1. The problem statement, all variables and given/known data
Consider a glass plate of refraction index n and thickness $\Delta x$ placed between a point monochromatic source S and an observer O, as in picture.

(a) Prove that, if absorption from the plate is neglegible, then the effect on the wave received by O is the add of a phase difference $-\omega (n-1)\Delta x/c$ without changing the amplitude $E_0$ .

(b) If the phase shift is small, ($\Delta x \sim 0$ or $n \sim 1$) prove that the wave received by O can be seen as the superposition of the original wave of amplitude $E_0$ and a wave of amplitude $E_0 \omega (n-1) \Delta x/c$, with a phase shift of $\pi/2$.

2. Relevant equations
$E(x,t)=E_0 cos (kx-\omega t)$

3. The attempt at a solution
For (a) I know that there is a path difference between a wave that propagates in air and a wave that propagrates in the plate which is $n \Delta x$ and from this derives a phase shift as in the text. Nevertheless I'm not really sure how can I prove it.

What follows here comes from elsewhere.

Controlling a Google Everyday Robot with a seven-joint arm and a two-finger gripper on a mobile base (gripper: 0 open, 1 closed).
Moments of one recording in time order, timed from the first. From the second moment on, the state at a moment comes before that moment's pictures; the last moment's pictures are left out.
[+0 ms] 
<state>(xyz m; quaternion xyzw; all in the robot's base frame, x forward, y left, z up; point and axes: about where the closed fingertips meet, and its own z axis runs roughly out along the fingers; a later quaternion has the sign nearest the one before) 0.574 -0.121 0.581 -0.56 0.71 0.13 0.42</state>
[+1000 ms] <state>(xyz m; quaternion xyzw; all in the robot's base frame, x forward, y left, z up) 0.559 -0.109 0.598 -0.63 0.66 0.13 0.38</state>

Anyway most of my doubts are about point (b). I find it difficult to understand where to start to prove this fact, any help is highly appreciated

2. Apr 7, 2017

### ehild

Assume the original wave $E(x,t)=E_0 \sin (kx-\omega t)$. The glass slab causes a phase shift, so the new wave at O is $E(x,t)=E_0 \sin (kx-\omega t + Φ)$. Apply the addition law for sin (α+β) taking α=kx-ωt and β=Φ=(n-1)Δxω/c. Use that the phase difference Φ is small, so cos(Φ)≈1 and sin(Φ)≈Φ.